Member of the Senate
- In office 1924 – 18 March 1936

Personal details
- Born: 6 June 1860 Arauco, Chile
- Died: 18 March 1936 (aged 75) Santiago, Chile
- Party: Democratic Party
- Spouse: Zoila Prieto
- Profession: Tailor, Labour leader

= Artemio Gutiérrez =

Chilean politician (1860–1936)

Artemio Gutiérrez Vidal (6 June 1860 – 18 March 1936) was a Chilean tailor, labour leader and politician. A founding member of the Democratic Party, he served as a senator from 1924 until his death in 1936 and previously served five consecutive terms as a deputy between 1897 and 1924. He also held ministerial office during the presidency of Arturo Alessandri Palma.

== Biography ==
Gutiérrez Vidal was born in Arauco to Juan Antonio Gutiérrez and Rosario Vidal. He married Zoila Prieto, with whom he had two children, Zoila and Artemio.

He completed his primary education in Arauco and later moved to Concepción to continue his studies. He subsequently enrolled at the Escuela de Artes y Oficios, where he trained as a tailor. From 1879 onward, he worked in Santiago as a tailor, initially as an employee and accountant in various tailoring shops before establishing his own business and becoming one of the most recognized tailors of his time.

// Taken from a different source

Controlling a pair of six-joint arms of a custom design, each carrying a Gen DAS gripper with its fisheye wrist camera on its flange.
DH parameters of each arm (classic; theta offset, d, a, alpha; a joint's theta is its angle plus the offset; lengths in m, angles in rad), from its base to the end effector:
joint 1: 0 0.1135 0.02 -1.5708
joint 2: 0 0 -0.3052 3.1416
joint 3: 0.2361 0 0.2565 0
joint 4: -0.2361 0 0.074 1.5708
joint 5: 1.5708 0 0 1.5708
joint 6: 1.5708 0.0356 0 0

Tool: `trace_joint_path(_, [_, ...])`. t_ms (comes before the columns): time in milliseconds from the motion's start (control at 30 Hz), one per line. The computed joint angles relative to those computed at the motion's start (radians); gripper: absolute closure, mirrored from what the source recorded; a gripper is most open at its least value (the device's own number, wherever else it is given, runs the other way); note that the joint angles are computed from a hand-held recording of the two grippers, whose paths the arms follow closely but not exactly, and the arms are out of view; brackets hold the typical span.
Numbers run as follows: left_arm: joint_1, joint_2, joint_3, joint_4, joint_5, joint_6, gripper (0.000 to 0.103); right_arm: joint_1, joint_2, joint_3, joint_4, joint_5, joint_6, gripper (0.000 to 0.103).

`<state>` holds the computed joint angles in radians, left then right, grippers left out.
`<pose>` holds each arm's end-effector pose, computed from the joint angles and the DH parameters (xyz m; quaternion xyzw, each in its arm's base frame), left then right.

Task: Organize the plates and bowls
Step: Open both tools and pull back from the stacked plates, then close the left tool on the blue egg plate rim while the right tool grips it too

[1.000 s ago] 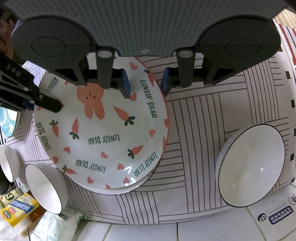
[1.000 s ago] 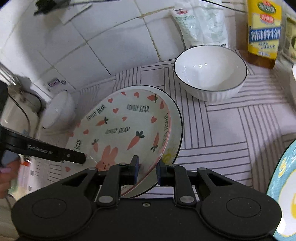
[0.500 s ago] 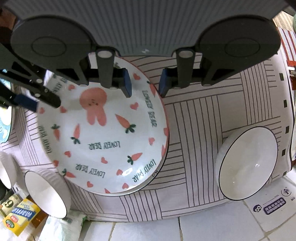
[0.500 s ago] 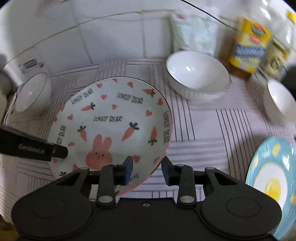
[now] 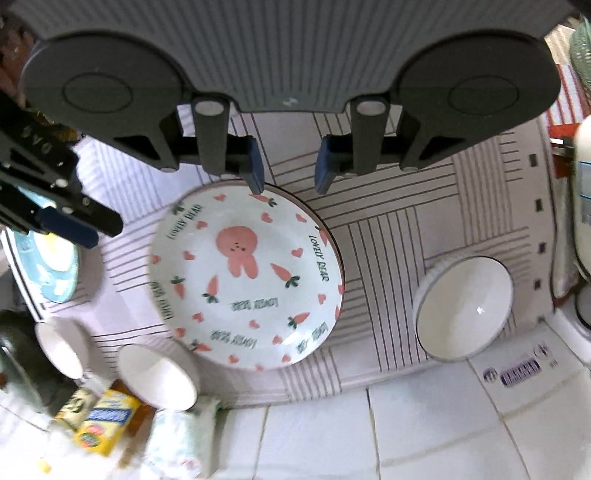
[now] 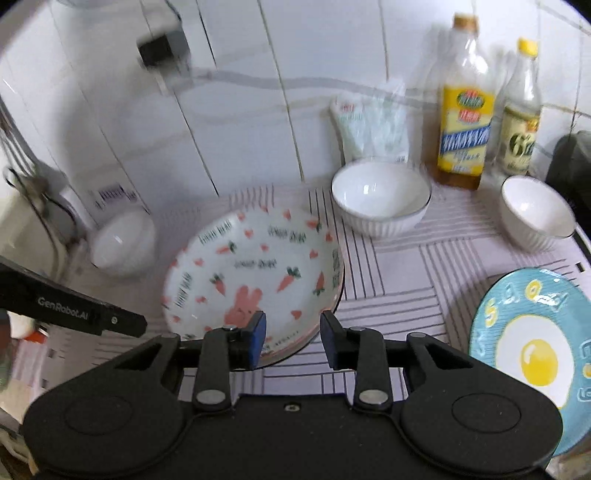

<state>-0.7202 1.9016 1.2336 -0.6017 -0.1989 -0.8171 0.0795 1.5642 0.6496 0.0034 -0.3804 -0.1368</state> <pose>0.2936 -0.2482 0.1908 -0.0625 0.9819 -0.0332 0.1755 0.2813 0.0357 0.1731 -0.1611 0.9170 0.1697 0.3230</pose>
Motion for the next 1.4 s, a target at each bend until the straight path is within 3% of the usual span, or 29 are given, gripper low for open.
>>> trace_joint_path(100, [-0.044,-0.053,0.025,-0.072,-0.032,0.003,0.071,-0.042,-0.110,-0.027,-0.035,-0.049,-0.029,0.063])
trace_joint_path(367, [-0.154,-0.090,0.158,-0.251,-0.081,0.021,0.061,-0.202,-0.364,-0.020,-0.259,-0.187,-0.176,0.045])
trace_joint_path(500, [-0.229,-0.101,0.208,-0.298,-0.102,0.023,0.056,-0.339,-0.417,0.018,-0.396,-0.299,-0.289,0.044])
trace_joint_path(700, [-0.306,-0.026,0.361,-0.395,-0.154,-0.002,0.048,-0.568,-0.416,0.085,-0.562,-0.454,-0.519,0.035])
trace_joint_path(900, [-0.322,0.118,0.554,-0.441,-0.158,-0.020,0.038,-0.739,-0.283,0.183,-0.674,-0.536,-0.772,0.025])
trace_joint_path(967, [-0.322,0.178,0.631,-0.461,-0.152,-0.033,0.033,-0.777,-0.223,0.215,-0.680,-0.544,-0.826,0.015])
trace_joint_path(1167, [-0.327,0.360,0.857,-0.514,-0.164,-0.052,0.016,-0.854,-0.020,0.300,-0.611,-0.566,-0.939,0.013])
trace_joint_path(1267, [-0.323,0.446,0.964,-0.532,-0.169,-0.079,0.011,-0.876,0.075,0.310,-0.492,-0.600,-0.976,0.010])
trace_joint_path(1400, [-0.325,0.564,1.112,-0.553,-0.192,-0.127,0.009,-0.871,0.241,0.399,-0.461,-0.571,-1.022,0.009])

Alongside his professional activity, he became deeply involved in the organization of workers. In the Cañadilla neighborhood (formerly La Chimba), he co-founded the Francisco Bilbao Philharmonic Society, a cultural and social center that played a key role in the early organization of Chilean democratic and labour movements.

== Political career ==
Gutiérrez Vidal participated from an early age in republican and workers’ organizations, including the Republican School, the Tailors’ Society—of which he became president—the Union of Artisans, and the Workers’ Philharmonic Society.

He was a founding member and vice president of the board of the Democratic Party from its establishment in 1887. In 1889, he was imprisoned alongside other members of the party for political reasons.

During the presidency of Arturo Alessandri Palma, he was appointed Minister of Industry, Public Works and Railways, serving from 17 August to 3 November 1921. During his tenure, he oversaw the inauguration of potable water supply in Lautaro, the railway line from Púa to Curacautín, contributed to the construction of the Freire–Cunco railway, and supported the development of Puerto Saavedra. His ministerial service ended when the Democratic Party withdrew its support from the Alessandri government.

He presided over the National Convention of the Democratic Party in July 1922 and later chaired the party convention held in Santiago on 2 July 1933, which achieved the reunification of Democratic factions.

Gutiérrez Vidal served as a senator from 1924 until his death in 1936, during which time he also remained a member of the supervisory board of the Escuela de Artes y Oficios for fifteen years. He died in Santiago on 18 March 1936, without completing his senatorial term.